Sandra was simplifying 45√×23√, and she ended up with 815−−√ as her simplified answer. Is Sandra correct? If she is not correct, what was her mistake?
To simplify the expression $45\sqrt{23}\cdot{}\sqrt{815}$, we first recognize that we can combine the square roots as follows: \begin{align*}
45\sqrt{23}\cdot{}\sqrt{815}&=45\sqrt{23\cdot815}\\
&=45\sqrt{18745}.
\end{align*} Instead of going further, we can conclude that Sandra made a mistake because the expression $\sqrt{815}-\sqrt{18745}$ cannot be simplified any further. Therefore, Sandra's answer is incorrect.
To determine if Sandra is correct, we can simplify the expression ourselves.

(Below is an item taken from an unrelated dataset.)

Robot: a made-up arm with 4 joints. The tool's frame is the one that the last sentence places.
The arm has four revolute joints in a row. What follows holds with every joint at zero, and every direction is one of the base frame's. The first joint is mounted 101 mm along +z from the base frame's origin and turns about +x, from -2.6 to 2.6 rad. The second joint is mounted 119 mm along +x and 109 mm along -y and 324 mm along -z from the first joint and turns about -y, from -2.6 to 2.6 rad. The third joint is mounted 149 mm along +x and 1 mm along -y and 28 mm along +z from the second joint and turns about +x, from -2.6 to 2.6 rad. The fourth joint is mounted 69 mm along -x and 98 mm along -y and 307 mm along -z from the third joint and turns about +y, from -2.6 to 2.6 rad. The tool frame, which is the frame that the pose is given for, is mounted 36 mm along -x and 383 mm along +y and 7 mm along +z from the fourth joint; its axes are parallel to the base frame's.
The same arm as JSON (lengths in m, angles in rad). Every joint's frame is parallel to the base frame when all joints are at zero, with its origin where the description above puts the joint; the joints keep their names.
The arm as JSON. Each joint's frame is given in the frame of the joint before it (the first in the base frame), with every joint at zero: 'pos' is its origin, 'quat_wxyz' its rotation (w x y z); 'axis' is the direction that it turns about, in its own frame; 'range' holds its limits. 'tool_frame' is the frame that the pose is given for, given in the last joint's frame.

We start by simplifying each square root individually:
√45 = √(9 × 5) = √9 × √5 = 3√5
√23 = √(4 × 5 + 3) = √(4 × 5) + √3 = 2√5 + √3
Now, we multiply the two simplified square roots:
(3√5) × (2√5 + √3) = 3√5 × 2√5 + 3√5 × √3
= 6(√5)^2 + 3√5√3
= 6(5) + 3√15
= 30 + 3√15
Therefore, the simplified expression is 30 + 3√15, not 815-√.

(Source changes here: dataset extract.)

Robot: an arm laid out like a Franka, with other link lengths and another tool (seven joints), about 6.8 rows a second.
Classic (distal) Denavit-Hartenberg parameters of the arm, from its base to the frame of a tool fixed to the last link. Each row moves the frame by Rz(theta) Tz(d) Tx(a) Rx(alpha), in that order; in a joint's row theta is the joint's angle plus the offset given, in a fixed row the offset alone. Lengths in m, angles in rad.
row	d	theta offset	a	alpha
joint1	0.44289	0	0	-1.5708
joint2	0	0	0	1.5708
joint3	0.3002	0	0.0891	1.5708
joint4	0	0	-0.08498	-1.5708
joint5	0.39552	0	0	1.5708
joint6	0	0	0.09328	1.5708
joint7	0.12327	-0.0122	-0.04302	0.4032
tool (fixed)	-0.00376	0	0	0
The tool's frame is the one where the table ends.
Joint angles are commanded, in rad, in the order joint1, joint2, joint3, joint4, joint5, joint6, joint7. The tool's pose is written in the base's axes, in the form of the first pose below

Sandra made a mistake in her calculations. She might have made an error while multiplying the square roots or misunderstood the process of simplifying square roots.
To determine if Sandra's answer is correct, we need to simplify the expression 45√ × 23√ and compare it to 815−−√.

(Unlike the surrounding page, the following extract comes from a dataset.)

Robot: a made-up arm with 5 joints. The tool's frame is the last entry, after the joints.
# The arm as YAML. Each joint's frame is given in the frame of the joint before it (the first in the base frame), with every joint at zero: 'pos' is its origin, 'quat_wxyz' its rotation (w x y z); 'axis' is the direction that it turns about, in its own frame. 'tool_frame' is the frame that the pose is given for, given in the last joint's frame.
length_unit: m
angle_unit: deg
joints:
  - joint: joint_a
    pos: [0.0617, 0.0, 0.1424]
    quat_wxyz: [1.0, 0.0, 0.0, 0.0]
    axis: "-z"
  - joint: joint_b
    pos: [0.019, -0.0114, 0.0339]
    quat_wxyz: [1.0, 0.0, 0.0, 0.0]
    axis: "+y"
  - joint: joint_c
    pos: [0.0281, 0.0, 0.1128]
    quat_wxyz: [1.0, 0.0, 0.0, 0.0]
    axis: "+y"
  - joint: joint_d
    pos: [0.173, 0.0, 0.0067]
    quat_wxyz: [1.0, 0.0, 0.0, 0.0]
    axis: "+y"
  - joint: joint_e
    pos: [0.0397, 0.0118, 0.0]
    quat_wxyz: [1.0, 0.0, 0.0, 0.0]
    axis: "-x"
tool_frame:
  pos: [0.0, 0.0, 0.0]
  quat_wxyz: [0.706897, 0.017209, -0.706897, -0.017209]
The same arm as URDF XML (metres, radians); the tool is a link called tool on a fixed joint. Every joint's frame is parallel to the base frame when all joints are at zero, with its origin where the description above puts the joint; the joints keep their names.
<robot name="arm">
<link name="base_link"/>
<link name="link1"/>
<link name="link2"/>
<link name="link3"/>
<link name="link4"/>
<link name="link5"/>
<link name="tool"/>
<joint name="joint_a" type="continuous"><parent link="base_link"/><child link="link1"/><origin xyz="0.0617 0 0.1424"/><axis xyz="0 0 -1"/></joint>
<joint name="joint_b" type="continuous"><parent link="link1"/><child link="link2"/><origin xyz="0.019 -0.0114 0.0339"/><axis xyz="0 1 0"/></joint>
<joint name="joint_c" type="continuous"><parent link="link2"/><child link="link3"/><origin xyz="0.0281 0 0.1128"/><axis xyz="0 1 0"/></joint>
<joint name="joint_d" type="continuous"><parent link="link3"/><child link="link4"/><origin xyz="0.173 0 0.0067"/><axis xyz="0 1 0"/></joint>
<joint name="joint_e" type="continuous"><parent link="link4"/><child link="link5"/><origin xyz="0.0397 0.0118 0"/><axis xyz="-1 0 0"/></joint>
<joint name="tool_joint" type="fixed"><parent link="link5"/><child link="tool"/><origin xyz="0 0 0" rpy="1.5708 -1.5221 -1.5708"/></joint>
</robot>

To simplify the given expression, we can use the following property of radicals: √(a × b) = √(a) × √(b).
Let's begin by simplifying 45√:
√45 = √(9 × 5) = √9 × √5 = 3√5
Next, we'll simplify 23√:
√23
Therefore, the simplified expression should be:
3√5 × √23
To multiply these expressions, we combine the constants and the radicals:
3√(5 × 23) = 3√115
Now, let's compare Sandra's answer, 815−−√, to the simplified expression, 3√115:
To find the value of 815−−√, we need to square it:
(815−−√)^2 = (815)^(2/2) = 815
Since 815 is not equal to 3√115, Sandra's answer is incorrect.
Therefore, her mistake lies in failing to multiply the two expressions when she simplified the original expression.